I think it's really sweet that Nora's neighbours go to all this trouble, but the system went a bit wrong when it was in the
Sun
that Frank Skinner's brother, Keith, had head-butted his common-law wife and she'd had to have stitches in the wound. Nora's neighbours dutifully popped this through the letter-box as well. Poor old Nora was mortified, bless her.
Since it was in the press that I was writing my autobiography, I've heard from three ex-girlfriends asking me what I was planning to write about them. Like I knew. When I agreed to write this book I had no idea that people in my life would get so edgy about it. I can cope with ex-girlfriends, but I
am
worried about our Nora. What are my options here? (Yes, I spotted the rhetorical question.) I suppose if I was the perfect brother, I would give the publishers their advance back and abandon the whole project rather than risk hurting my sister's feelings. Mmmm . . . y'know, generally speaking, I tend to see myself as two people, Frank and Super Frank. Frank is who I am and Super Frank is who I'd like to be. For example, we had a technical rehearsal for
Unplanned
at the Shaftesbury, and at one point I snapped at the woman who is producing the stage show because I felt the rehearsal was a bit chaotic. She looked a little shaken by my behaviour. That was Frank. The next day I sent her an e-mail to say that I thought she was a very nice person and I was very sorry for being so arsey with her. That was Super Frank. Surely Super Frank would feel that Nora's self-respect was more important than any book. Then again, Frank might decide an easy compromise would be to produce a sanitised version of my life. Maybe I could take a few degrees off my swing and have my hand just brush against the teacher's stocking-top rather than thump into her red-hot dodge. If push came to shove, I could airbrush out the piss-buckets altogether. This way I still get the money and mass adulation (my dream is a life-size cardboard cut-out of me gesturing towards a special display case full of
Frank Skinners
by Frank Skinner, in all major bookstores), and a book that doesn't upset any of my friends, family, or former teachers. But what would Super Frank make of that? The old-school rappers used to have a saying, ‘Keep it real'. My motives are probably a weird mix of greed, selfishness, pride, meticulousness, honesty and vanity, but I'm sticking with it. Walk on, Bruce.
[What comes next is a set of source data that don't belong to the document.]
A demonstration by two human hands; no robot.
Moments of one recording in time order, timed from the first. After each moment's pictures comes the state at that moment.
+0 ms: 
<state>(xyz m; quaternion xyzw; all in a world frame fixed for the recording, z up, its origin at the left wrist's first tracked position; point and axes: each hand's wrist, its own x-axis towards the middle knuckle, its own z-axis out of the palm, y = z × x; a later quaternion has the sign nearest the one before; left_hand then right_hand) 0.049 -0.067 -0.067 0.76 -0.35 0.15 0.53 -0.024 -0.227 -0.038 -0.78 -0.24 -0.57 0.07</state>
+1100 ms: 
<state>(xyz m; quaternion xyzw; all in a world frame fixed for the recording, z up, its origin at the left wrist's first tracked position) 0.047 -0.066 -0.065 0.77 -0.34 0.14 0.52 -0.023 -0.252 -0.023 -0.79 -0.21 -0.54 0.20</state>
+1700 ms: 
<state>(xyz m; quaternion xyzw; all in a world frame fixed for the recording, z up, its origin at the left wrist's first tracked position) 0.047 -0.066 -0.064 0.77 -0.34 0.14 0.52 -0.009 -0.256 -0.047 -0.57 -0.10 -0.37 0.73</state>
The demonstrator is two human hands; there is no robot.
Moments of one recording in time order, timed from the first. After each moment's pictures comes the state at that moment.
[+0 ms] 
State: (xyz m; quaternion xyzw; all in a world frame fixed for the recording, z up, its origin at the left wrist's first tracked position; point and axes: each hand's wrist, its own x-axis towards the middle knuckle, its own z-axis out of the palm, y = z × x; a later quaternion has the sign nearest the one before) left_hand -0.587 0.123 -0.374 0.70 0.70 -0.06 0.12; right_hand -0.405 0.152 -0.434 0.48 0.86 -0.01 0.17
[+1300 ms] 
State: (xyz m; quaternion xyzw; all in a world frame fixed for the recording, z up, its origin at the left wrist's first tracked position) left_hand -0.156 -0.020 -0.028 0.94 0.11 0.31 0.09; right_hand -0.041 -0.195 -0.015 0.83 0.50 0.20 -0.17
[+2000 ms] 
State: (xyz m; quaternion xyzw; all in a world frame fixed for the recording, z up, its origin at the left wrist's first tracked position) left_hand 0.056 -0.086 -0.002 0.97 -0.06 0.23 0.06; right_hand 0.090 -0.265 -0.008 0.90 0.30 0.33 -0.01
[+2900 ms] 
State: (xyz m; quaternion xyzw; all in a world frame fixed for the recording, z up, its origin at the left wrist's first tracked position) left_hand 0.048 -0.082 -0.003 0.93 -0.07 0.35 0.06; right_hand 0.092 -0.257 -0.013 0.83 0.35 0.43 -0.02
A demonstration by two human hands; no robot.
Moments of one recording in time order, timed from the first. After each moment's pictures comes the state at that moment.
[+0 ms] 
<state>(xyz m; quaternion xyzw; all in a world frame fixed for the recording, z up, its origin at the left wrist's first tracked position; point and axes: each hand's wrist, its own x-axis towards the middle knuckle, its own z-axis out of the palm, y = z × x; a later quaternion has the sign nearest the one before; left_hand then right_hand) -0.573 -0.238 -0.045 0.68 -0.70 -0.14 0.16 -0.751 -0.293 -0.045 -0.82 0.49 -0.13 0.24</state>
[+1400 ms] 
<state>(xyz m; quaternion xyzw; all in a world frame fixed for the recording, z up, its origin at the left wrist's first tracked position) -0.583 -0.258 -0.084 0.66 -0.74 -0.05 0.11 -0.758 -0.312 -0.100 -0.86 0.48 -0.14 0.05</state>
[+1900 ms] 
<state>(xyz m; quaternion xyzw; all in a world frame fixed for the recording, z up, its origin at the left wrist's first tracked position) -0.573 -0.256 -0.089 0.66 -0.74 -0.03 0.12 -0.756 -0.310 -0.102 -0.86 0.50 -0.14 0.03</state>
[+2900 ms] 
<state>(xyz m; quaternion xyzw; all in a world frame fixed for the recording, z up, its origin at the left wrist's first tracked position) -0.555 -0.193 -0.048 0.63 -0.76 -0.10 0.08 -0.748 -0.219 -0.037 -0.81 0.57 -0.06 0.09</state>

My dad liked to bet on horse-racing. My dad liked a drink. My dad had a bad temper. I really loved my dad. My dad always said there wasn't one working class, there was two. And we should see ourselves as being in Working Class Division One. Consequently, he believed in keeping up appearances. He was never a man to wander the streets in his working clothes, unless he was going to or from work. Therefore, if he wanted to have a bet on the horses, he would usually get someone else to put it on. Otherwise he would have to put a suit and tie on and once he'd done that he might as well go to the pub and get arseholed. This would almost certainly involve him spending more money in the pub than he was likely to win at the bookies, with his ten five-pence doubles, ten five-pence trebles, and a tenpenny roll-up.